燕簫然沒有感情的冷喝聲讓黑衣男子不敢妄動,凝視着面前長得像妖孽般的少年。黑暗中,淺淡的月光染上他的臉,像渡上一層神聖不可侵犯的銀光。
俊美而立體感十足的五官,比希臘神話中的神袛還要好看,勾人魂魄的眸子,在月光下,發出炫目的光芒。
這少年,比相片中還要好看許多。要不是那雙染上冰冷邪氣的眸子擡醒着他危險,黑衣男人還不知要胡思亂想到什麼時候。
當初接到這單生意時,他的夥伴就提醒過他,叫燕簫然的少年不好惹,也沒那麼容易暗殺掉。
他不信,他是百步穿楊的神槍手,還有什麼人物他暗殺不了?要知道他,暗地裡可是暗殺了不少厲害的大人物,一個毛頭小子再厲害,也能厲害到哪去?能躲得過他槍裡的子彈麼?
如今,他算是明白了,這少年真真是不好惹啊。
“誰指使你來?暗殺的對象是我麼?”燕簫然冷冷地凝視着面前的黑衣男人,一眼便可知,眼前的男人也不簡單,會找來這麼厲害的殺手,應該是針對他而來。
比臘月寒冬還要讓人心悸的冰冷聲音,沒有一絲溫度散來,黑衣男人故作鎮定:“不明白你的意思,放開我,不然你會後悔。”
“九哥!”
燕簫然嘴脣輕揚,欲出口的話被隨後趕到的展望打斷了,回頭,見展望握着槍出現在他面前。
“九哥,你真厲害,這麼快就降服了這殺手,佩服佩服。我真沒用,反而辜負了你期望……”
“展望。”燕簫然眉心一皺,打斷了展望沮喪的悔過:“將他步槍的子彈取走。”
“哦,知道了。”展望強行從黑衣人手中拽下狙擊步槍,將整個彈匣都取出,扔進自個兒的口袋,因好奇手中的步槍,便在一旁拆缷了起來。
瞧見展望那帶蠻力的拆卸,黑衣男人汗顏,草泥馬,肉痛死了,繼續讓展望胡拆下去,槍的零部件就算是毀掉了。
燕簫然也不管展望胡來,而是繼續剛纔的話題:“說,誰指使你來的?”
“不能說。”黑衣男人很有骨氣,梗着脖子硬氣說。
燕簫然耐心被磨完,很不耐煩地地將蝴蝶刀往前刺進了幾分:“不說?那你就留着去陰間地府說吧。展望,斃了他!”
“好的。”展望丟下被他拆成破玩意兒的步槍,摸出插在腰間的手槍,對着黑衣男人拉下保險:“九哥,你閃開,別讓他的血污染了你衣服。
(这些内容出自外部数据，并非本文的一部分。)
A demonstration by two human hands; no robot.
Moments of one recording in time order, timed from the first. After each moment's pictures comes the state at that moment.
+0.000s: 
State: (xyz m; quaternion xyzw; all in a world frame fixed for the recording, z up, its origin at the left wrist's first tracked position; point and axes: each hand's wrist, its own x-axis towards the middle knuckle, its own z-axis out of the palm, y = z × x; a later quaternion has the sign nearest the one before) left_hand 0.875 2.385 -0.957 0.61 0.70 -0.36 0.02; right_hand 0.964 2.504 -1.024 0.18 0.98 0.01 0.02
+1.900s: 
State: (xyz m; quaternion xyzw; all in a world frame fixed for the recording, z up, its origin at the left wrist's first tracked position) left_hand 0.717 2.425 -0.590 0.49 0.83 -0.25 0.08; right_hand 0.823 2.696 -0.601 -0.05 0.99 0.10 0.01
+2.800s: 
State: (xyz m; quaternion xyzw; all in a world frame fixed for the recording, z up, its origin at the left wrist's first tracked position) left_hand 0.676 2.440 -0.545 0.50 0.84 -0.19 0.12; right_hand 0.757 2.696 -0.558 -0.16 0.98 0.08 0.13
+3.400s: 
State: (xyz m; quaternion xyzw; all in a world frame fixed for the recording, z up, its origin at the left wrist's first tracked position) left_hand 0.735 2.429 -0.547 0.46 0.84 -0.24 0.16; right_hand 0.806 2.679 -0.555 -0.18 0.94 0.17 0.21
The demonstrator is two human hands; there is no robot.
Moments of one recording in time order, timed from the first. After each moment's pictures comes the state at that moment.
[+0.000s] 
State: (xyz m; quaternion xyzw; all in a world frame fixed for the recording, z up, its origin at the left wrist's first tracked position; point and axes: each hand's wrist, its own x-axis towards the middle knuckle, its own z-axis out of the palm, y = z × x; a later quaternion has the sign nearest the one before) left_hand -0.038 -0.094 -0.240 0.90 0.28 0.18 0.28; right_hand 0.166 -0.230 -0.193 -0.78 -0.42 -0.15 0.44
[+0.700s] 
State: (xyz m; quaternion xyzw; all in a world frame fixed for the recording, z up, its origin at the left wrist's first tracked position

”
饒是殺過人的黑衣男人在面對自己的生死時,也無法做到淡定,見展望扣上開關,就在要扣下去時,他顫抖着聲音開口:“我說……我說……求你們饒我一命!!”
“妹的,早一點交代不就行了,非得要老子動手才行。”展望生氣地揚起拳腳,狠狠地揍了一頓黑衣人才罷休。
黑衣人被展望揍得嘴角都流出了血絲,他狼狽地爬起來:“九哥……我只知道……是你們鳳家……某位成員出錢買你的命。至於那位成員是誰,我真的不知道,他沒告訴我名字,只說他姓鳳……”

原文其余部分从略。